Would you repeat every line below exactly, please?
##### GIVEN DATA
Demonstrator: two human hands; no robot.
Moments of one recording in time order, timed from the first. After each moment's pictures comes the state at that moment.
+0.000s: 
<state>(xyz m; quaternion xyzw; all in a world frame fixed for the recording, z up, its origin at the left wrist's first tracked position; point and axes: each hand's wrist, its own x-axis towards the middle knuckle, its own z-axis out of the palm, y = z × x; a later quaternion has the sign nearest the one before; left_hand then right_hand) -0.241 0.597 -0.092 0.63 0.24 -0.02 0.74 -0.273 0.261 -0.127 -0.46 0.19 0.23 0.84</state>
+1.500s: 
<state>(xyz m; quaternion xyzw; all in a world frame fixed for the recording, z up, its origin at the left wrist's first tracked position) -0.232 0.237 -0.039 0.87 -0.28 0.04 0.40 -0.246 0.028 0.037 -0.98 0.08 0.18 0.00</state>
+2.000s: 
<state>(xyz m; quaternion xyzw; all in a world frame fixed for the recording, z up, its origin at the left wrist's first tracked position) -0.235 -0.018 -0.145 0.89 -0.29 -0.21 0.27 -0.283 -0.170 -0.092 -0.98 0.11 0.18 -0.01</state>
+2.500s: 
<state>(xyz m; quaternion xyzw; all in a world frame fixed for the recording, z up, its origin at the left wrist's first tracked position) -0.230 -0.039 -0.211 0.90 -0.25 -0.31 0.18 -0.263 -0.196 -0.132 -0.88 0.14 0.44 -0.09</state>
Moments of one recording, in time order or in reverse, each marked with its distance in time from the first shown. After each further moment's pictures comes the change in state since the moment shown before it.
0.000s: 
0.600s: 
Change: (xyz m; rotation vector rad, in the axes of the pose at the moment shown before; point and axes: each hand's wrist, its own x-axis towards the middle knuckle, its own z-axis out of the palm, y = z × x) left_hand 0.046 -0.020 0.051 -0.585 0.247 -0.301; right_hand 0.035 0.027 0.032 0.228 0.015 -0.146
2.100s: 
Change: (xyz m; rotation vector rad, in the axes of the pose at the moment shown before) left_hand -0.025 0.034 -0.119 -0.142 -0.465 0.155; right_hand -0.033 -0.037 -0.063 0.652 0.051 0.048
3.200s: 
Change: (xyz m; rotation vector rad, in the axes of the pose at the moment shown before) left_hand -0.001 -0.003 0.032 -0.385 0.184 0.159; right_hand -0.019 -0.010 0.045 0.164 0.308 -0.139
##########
> _RESULT FOR THIS EXERCISE_
Demonstrator: two human hands; no robot.
Moments of one recording in time order, timed from the first. After each moment's pictures comes the state at that moment.
+0.000s: 
<state>(xyz m; quaternion xyzw; all in a world frame fixed for the recording, z up, its origin at the left wrist's first tracked position; point and axes: each hand's wrist, its own x-axis towards the middle knuckle, its own z-axis out of the palm, y = z × x; a later quaternion has the sign nearest the one before; left_hand then right_hand) -0.241 0.597 -0.092 0.63 0.24 -0.02 0.74 -0.273 0.261 -0.127 -0.46 0.19 0.23 0.84</state>
+1.500s: 
<state>(xyz m; quaternion xyzw; all in a world frame fixed for the recording, z up, its origin at the left wrist's first tracked position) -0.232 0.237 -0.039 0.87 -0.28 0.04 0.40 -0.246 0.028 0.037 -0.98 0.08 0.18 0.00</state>
+2.000s: 
<state>(xyz m; quaternion xyzw; all in a world frame fixed for the recording, z up, its origin at the left wrist's first tracked position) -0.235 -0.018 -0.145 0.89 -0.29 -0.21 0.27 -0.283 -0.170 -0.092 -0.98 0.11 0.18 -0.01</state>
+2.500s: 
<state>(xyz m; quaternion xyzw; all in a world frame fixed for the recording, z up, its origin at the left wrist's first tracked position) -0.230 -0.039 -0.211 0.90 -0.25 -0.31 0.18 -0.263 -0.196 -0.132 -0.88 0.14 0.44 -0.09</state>
Moments of one recording, in time order or in reverse, each marked with its distance in time from the first shown. After each further moment's pictures comes the change in state since the moment shown before it.
0.000s: 
0.600s: 
Change: (xyz m; rotation vector rad, in the axes of the pose at the moment shown before; point and axes: each hand's wrist, its own x-axis towards the middle knuckle, its own z-axis out of the palm, y = z × x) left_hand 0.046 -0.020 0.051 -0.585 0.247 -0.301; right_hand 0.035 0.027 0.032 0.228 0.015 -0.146
2.100s: 
Change: (xyz m; rotation vector rad, in the axes of the pose at the moment shown before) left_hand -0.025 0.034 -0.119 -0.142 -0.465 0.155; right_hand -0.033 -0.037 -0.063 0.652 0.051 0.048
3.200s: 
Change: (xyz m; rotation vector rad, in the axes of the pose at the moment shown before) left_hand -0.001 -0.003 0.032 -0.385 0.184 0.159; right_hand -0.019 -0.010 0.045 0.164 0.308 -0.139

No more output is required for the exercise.